• DIRECTIONS FOR THIS TASK: Omit every picture. Return all other data as it stands.

(Beginning of DATASET RECORDS)

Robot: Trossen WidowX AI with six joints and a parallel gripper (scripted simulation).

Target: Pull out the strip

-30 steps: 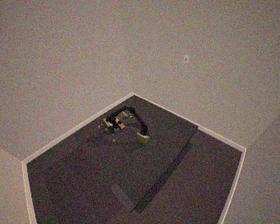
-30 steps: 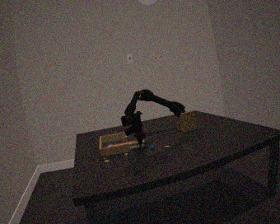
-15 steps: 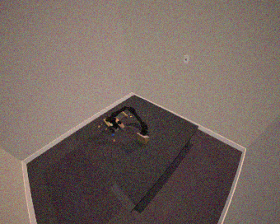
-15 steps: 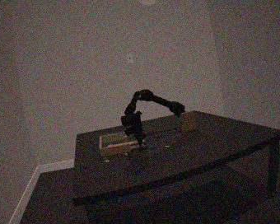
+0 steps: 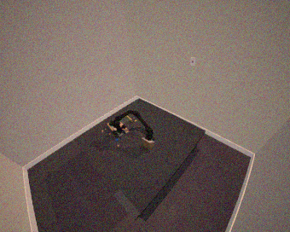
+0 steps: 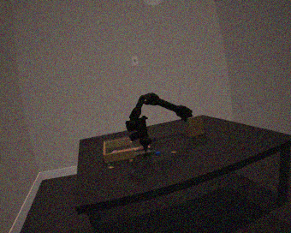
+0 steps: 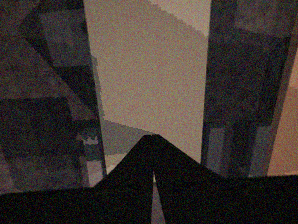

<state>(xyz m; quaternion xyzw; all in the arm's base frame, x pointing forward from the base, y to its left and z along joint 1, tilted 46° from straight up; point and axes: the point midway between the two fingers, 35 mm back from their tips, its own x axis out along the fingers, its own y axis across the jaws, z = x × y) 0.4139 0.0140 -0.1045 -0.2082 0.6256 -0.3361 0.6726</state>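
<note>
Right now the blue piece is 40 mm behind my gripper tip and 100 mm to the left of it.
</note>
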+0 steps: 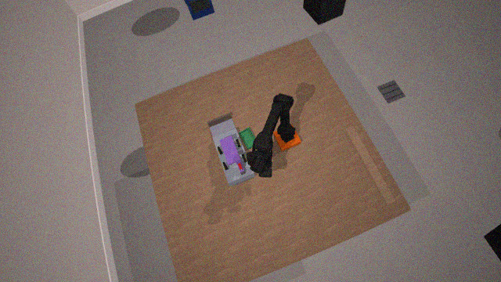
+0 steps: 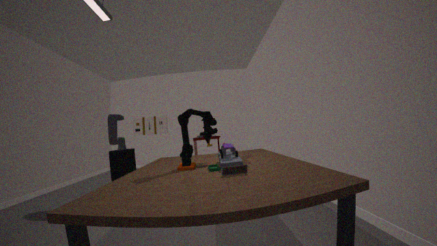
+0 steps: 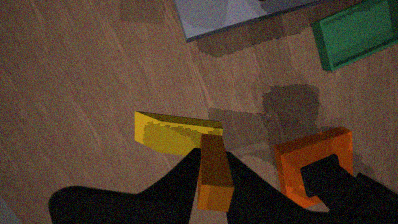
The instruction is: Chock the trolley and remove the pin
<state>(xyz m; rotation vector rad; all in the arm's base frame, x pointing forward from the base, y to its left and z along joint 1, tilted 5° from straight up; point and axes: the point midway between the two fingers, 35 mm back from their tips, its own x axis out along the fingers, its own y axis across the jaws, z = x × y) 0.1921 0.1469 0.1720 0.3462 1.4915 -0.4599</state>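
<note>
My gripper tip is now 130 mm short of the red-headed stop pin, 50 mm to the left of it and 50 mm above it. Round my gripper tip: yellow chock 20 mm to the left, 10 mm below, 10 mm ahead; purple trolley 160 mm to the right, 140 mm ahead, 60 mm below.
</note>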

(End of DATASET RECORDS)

• RESPONSE TO THIS EXERCISE:
Robot: Trossen WidowX AI with six joints and a parallel gripper (scripted simulation).

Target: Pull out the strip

-30 steps: 
-30 steps: 
-15 steps: 
-15 steps: 
+0 steps: 
+0 steps: 
+0 steps: 

<state>(xyz m; quaternion xyzw; all in the arm's base frame, x pointing forward from the base, y to its left and z along joint 1, tilted 46° from straight up; point and axes: the point midway between the two fingers, 35 mm back from their tips, its own x axis out along the fingers, its own y axis across the jaws, z = x × y) 0.4139 0.0140 -0.1045 -0.2082 0.6256 -0.3361 0.6726</state>
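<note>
Right now the blue piece is 40 mm behind my gripper tip and 100 mm to the left of it.
</note>
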+0 steps: 
+0 steps: 
+0 steps: 
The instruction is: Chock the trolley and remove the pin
<state>(xyz m; rotation vector rad; all in the arm's base frame, x pointing forward from the base, y to its left and z along joint 1, tilted 5° from straight up; point and axes: the point midway between the two fingers, 35 mm back from their tips, its own x axis out along the fingers, its own y axis across the jaws, z = x × y) 0.1921 0.1469 0.1720 0.3462 1.4915 -0.4599</state>
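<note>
My gripper tip is now 130 mm short of the red-headed stop pin, 50 mm to the left of it and 50 mm above it. Round my gripper tip: yellow chock 20 mm to the left, 10 mm below, 10 mm ahead; purple trolley 160 mm to the right, 140 mm ahead, 60 mm below.
</note>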

The output above is complete.